O título do artigo do Wall Street Journal – “Googling Is for Old People” – reflete um problema que vai além da transformação tecnológica: o preconceito etário ou etarismo. Ao sugerir que o hábito de buscar informações no Google é algo “de velho”, o título carrega uma visão limitante e estereotipada sobre o comportamento humano na internet, ignorando a complexidade do que realmente define nossas escolhas e práticas digitais.
Na verdade, a internet sempre foi um espaço de pluralidade, onde as pessoas assumem papéis e hábitos independentes de sua faixa etária. O que determina os comportamentos online não é a idade biológica, mas o perfil, os interesses, as vivências e a atitude diante das inovações.
Essa visão mais ampla nos ajuda a entender que a digitalização – o processo de adotar ferramentas e práticas tecnológicas – é muito mais um marco de desenvolvimento humano do que algo limitado por gerações. A abertura para experimentar novas tecnologias, como a inteligência artificial generativa, ou para permanecer em métodos que continuam funcionais, como a busca, depende de uma mentalidade de curiosidade e adaptação.
Esse argumento desafia a narrativa preconceituosa de que certas práticas digitais são “ultrapassadas” ou exclusivas de um grupo etário. A verdade é que comportamentos digitais são moldados pela experiência e pela afinidade com as ferramentas, não por rótulos de idade. Assim como jovens podem preferir redes sociais como TikTok, muitas pessoas de todas as idades exploram plataformas como o Google, não por falta de inovação, mas por reconhecerem seu valor prático e confiabilidade.
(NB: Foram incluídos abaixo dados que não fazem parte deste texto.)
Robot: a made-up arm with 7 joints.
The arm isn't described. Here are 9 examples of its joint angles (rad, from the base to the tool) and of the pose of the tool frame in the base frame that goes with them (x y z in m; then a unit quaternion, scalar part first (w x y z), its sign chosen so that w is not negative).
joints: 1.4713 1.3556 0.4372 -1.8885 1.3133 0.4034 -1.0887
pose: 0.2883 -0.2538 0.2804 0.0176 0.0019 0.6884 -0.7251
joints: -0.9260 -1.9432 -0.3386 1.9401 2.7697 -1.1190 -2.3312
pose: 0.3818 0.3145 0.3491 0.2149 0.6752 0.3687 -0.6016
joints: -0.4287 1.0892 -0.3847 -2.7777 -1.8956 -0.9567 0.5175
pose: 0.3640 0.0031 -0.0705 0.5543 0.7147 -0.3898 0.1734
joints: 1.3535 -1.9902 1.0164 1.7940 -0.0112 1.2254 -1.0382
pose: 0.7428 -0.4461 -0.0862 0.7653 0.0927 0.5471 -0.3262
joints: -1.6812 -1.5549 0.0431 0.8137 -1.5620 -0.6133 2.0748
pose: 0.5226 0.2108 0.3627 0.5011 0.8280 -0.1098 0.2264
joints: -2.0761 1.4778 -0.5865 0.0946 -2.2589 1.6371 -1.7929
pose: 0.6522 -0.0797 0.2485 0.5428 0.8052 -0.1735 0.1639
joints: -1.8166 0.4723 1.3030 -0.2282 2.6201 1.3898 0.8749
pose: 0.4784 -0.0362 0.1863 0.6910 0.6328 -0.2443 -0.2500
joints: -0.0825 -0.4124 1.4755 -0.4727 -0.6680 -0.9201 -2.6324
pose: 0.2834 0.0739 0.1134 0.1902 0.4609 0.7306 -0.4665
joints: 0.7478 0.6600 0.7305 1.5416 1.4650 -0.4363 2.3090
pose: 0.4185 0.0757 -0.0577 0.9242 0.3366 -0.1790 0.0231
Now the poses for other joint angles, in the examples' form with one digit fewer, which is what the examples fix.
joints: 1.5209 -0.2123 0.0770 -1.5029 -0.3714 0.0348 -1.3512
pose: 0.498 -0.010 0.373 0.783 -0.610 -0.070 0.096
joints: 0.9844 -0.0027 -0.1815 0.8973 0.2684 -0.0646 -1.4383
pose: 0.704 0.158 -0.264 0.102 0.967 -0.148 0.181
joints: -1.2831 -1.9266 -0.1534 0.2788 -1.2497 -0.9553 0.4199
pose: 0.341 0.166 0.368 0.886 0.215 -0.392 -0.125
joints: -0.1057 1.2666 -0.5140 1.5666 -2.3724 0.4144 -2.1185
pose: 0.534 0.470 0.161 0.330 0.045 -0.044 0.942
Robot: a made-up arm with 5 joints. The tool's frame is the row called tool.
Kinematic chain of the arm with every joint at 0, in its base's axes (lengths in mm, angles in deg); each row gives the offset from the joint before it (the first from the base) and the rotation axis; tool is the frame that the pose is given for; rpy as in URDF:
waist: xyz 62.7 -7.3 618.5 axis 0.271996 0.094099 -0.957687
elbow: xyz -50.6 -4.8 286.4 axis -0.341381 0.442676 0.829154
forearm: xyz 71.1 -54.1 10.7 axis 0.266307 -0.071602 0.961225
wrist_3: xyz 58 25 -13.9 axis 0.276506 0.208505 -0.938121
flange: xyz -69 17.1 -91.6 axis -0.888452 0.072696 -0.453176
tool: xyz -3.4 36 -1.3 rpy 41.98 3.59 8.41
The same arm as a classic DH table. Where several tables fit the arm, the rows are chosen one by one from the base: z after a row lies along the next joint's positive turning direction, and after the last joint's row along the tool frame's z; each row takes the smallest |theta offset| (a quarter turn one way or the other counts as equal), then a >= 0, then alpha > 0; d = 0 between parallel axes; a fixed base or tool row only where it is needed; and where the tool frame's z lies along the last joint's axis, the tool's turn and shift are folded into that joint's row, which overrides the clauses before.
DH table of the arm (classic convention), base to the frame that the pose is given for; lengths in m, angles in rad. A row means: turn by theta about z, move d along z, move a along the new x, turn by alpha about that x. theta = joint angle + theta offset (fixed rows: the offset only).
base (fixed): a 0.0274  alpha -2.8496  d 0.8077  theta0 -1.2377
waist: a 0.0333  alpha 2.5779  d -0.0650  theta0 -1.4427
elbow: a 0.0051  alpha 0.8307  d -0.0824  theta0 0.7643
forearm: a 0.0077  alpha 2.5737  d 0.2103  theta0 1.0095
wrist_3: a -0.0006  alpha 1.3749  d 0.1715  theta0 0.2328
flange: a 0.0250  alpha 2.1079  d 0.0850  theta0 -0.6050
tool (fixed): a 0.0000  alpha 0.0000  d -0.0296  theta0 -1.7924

A transição para a quarta onda da internet, com a ascensão de assistentes pessoais e inteligência artificial generativa, reforça a importância de abandonar visões limitadas. O protagonismo nessa nova fase não será dado a quem for mais jovem, mas a quem for mais adaptável e curioso. Essa condição é atemporal e universal, demonstrando que o futuro digital é, e sempre será, para todos – sem restrições de idade, mas com ênfase em mentalidade aberta e colaborativa.